J'ouvre de grands yeux et je ne peux m'empêcher de regarder le berger allemand tranquillement installé sur son coussin. Il est imposant et impressionnant, mais pas de taille à se battre avec un animal sauvage.

— Tu l'as fait fuir ?

— Je l'ai tué.

Je vois bien qu'elle n'est pas heureuse d'avoir dû le faire et elle préfère tourner la tête pour ne pas voir le jugement dans mes yeux. Jugement qu'elle ne découvrira pas. Bien au contraire, je suis impressionné qu'elle ai gardé un tel sang froid dans une situation comme celle-ci.

La voyant passer un pantalon épais, remettre ses bottes et son manteau, je commence à m'agiter de nouveau.

— Hé, tu vas où là ?

J'ai parlé assez fort et ce qu'elle doit prendre pour une agression, n'est qu'une marque d'inquiétude. Je ne connais pas cette femme et je devrais me foutre de son sort, sauf que ce n'est pas le cas. Même si je veux rester ici, ne pas retourner à ma vie, je suis foutu tout seul dans ce chalet. Elle, elle connaît les alentours et surtout le chemin pour rentrer au village. J'essaie de me persuader que je ne m'inquiète pas pour elle, mais j'échoue comme un con.

— Relaxez-vous, je reviens !

— Arrêtes de me vouvoyer, je grogne entre mes dents.

Au lieu de s'énerver, de m'envoyer chier, Winter m'offre un sourire timide avant de quitter le chalet. Mon cœur accélère comme un débile à la vue de ses lèvres étirées. Je passe mes mains sur mon visage pour tenter de faire le point dans ma tête. Pourquoi je réagis ainsi pour un simple sourire ? Aucune foutue idée ! La seule chose que je sais, c'est que je ne supporte pas ne pas avoir de réponse aux questions que je pose. Et cette nana est une chieuse quand il s'agit de m'ignorer.
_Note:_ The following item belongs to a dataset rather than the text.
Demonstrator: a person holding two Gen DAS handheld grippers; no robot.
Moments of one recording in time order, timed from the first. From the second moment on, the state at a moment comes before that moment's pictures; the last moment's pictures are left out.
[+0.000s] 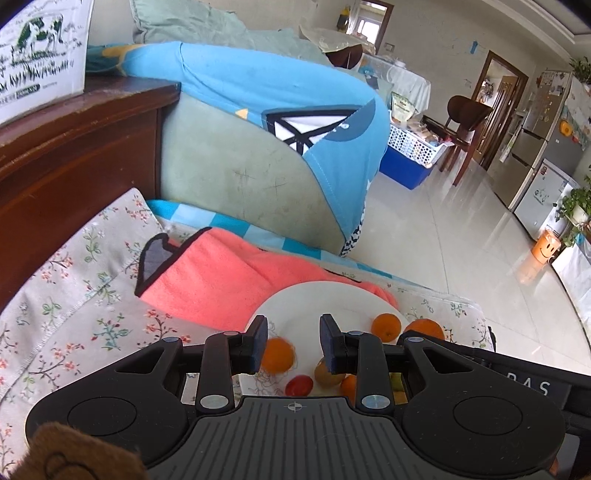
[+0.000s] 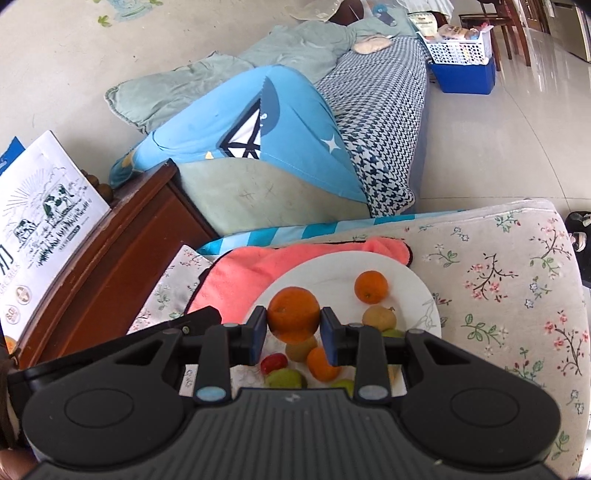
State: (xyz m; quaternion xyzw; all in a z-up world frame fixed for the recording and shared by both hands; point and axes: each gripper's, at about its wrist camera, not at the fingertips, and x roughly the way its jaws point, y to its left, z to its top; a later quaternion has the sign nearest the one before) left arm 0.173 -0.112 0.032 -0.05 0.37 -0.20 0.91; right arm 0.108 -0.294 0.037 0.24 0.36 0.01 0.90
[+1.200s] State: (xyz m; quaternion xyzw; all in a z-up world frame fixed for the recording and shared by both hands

          Assis sur le canapé, le pied légèrement surélevé, je gratte la tête de Bob venu réclamer des caresses. Nous attendons que sa maîtresse rentre, mais voilà déjà une heure et demi qu'elle est partie et je commence à me demander s'il ne lui est pas arrivé quelque chose. J'ai essayé de faire à manger, mais je ne connais pas la moitié des produits que j'ai trouvé dans le placard, alors j'ai lâché l'affaire. Il y a des restes de la veille, seulement bouffer de l'élan commence à me lasser. Je sais qu'on est en plein cœur de l'Alaska et que le choix est limité. Je ne demande pas non plus un repas gastronomique, juste de quoi changer un peu.
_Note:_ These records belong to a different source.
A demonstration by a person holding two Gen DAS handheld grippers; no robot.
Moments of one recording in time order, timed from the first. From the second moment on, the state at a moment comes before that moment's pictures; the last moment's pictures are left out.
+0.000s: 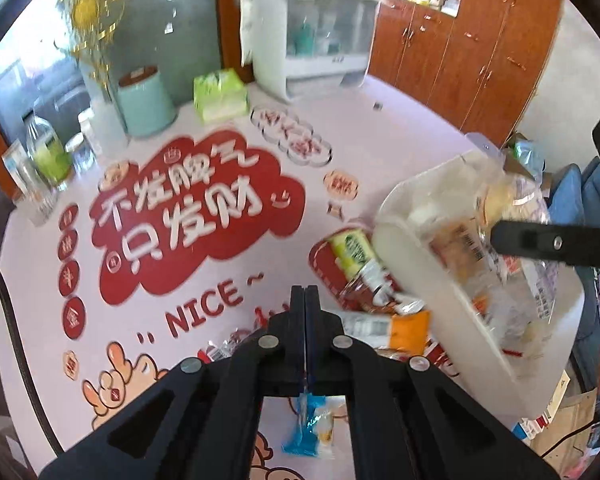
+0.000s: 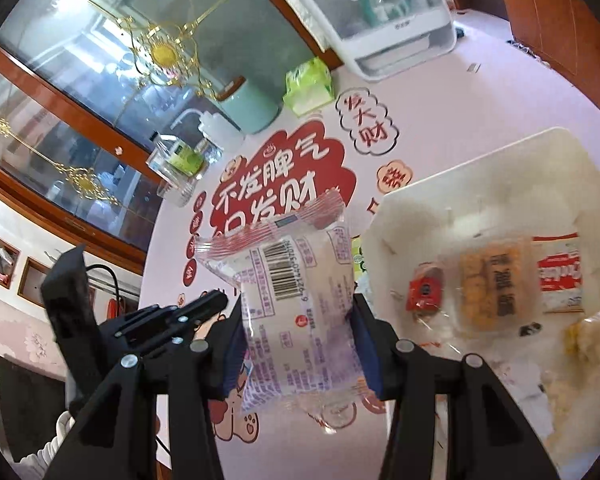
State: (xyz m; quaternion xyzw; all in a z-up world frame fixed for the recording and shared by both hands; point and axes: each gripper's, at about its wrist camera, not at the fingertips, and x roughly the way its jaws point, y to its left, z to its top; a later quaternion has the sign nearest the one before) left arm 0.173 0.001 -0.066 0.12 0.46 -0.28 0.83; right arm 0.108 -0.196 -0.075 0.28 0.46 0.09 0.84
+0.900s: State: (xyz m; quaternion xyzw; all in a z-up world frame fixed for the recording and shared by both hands) left arm 0.199 -0.014 -0.195 0.37 0.52 -0.38 0.67; right arm 0.062 -0.217 -0.096 0.27 0.49 0.06 0.82
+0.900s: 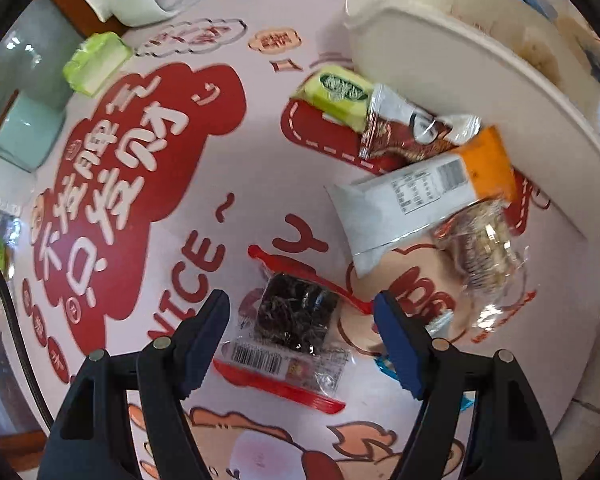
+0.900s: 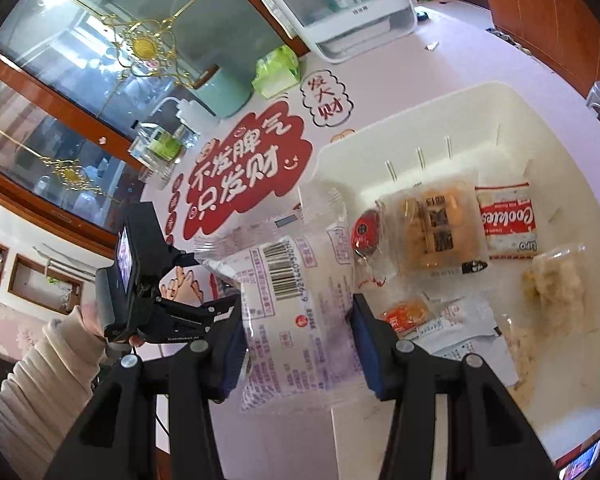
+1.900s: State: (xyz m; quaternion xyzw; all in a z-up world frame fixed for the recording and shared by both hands) left arm 0.133 -0.059 -0.053 0.24 0.41 -0.40 0.78; right arm 0.019 -0.252 -0.088 0.29 0.46 -0.06 0.84
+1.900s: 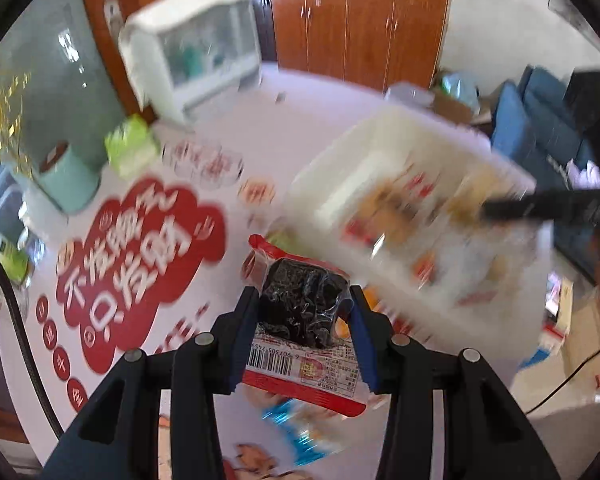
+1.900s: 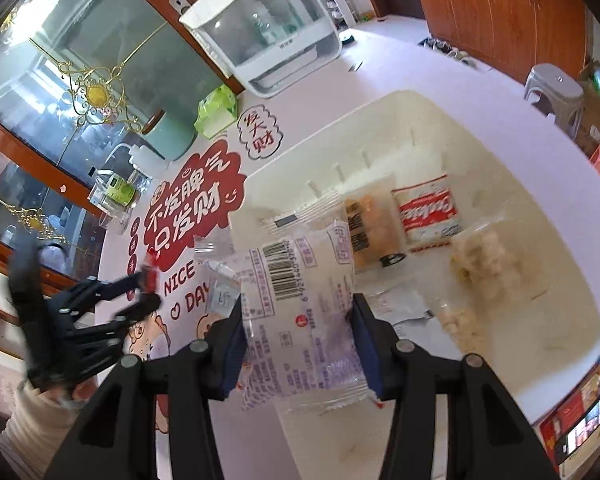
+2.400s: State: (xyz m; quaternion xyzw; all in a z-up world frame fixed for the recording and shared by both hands) left arm 0.087 -0.191 -0.036 0.22 0.41 -0.37 0.81; right arm -0.016 -0.312 -0.067 0.26 0.43 -0.11 0.86
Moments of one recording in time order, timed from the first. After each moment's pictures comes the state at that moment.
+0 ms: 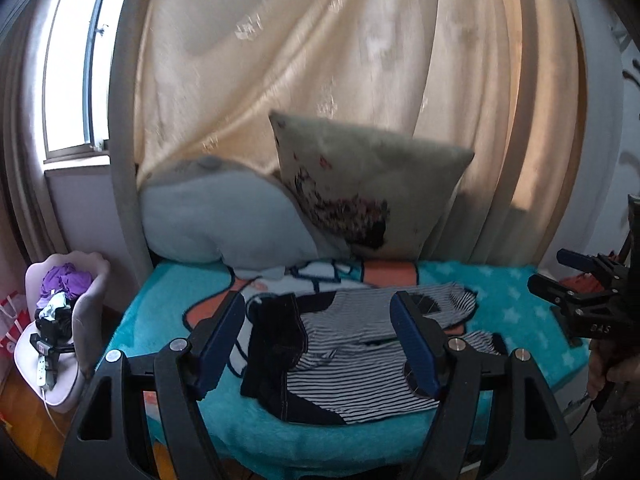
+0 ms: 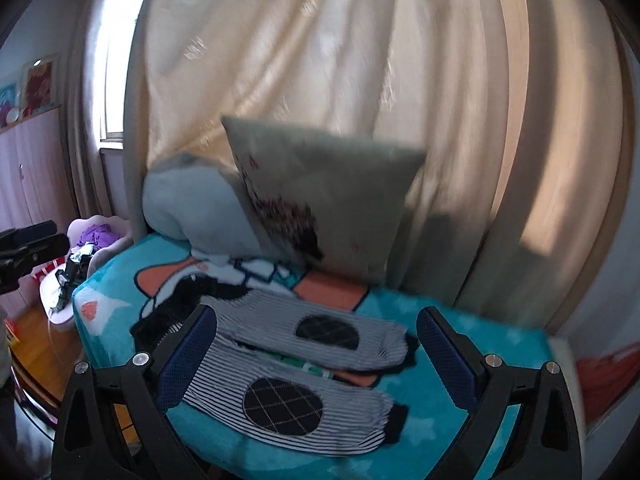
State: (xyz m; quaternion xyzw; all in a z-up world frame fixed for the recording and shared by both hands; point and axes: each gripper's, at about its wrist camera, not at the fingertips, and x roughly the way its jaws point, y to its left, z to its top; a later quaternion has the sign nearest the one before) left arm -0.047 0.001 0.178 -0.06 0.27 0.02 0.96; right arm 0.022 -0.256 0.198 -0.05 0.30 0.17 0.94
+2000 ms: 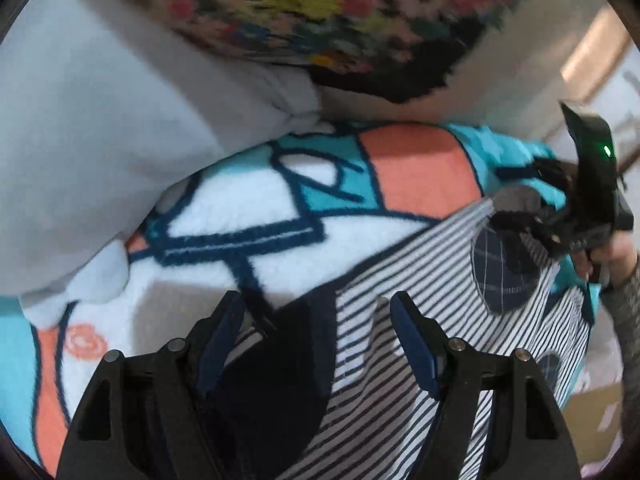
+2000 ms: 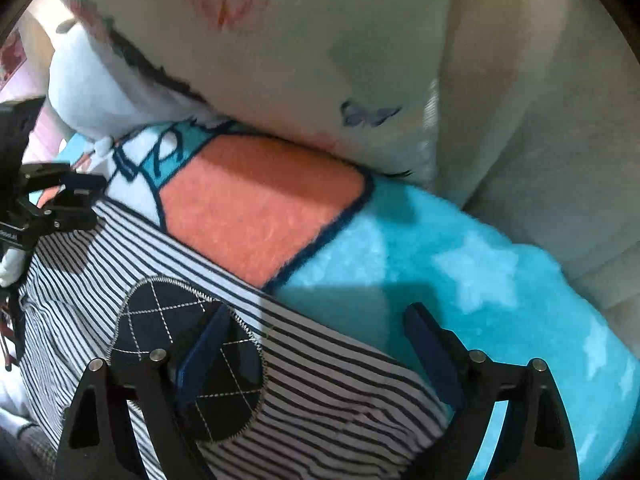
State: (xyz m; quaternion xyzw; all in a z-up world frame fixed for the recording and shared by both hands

Je m'ennuie comme un rat mort, essayant de lire ce foutu livre et de me concentrer sur les mots devant mes yeux. A chaque fois que je lis une ligne, je regarde la porte d'entrée en tendant l'oreille. Si elle ne revient pas durant la prochaine demi-heure, j'irais la chercher. Je sais que c'est du suicide, que je risque de me perdre et de me mettre en danger, mais c'est peut-être elle qui l'est actuellement.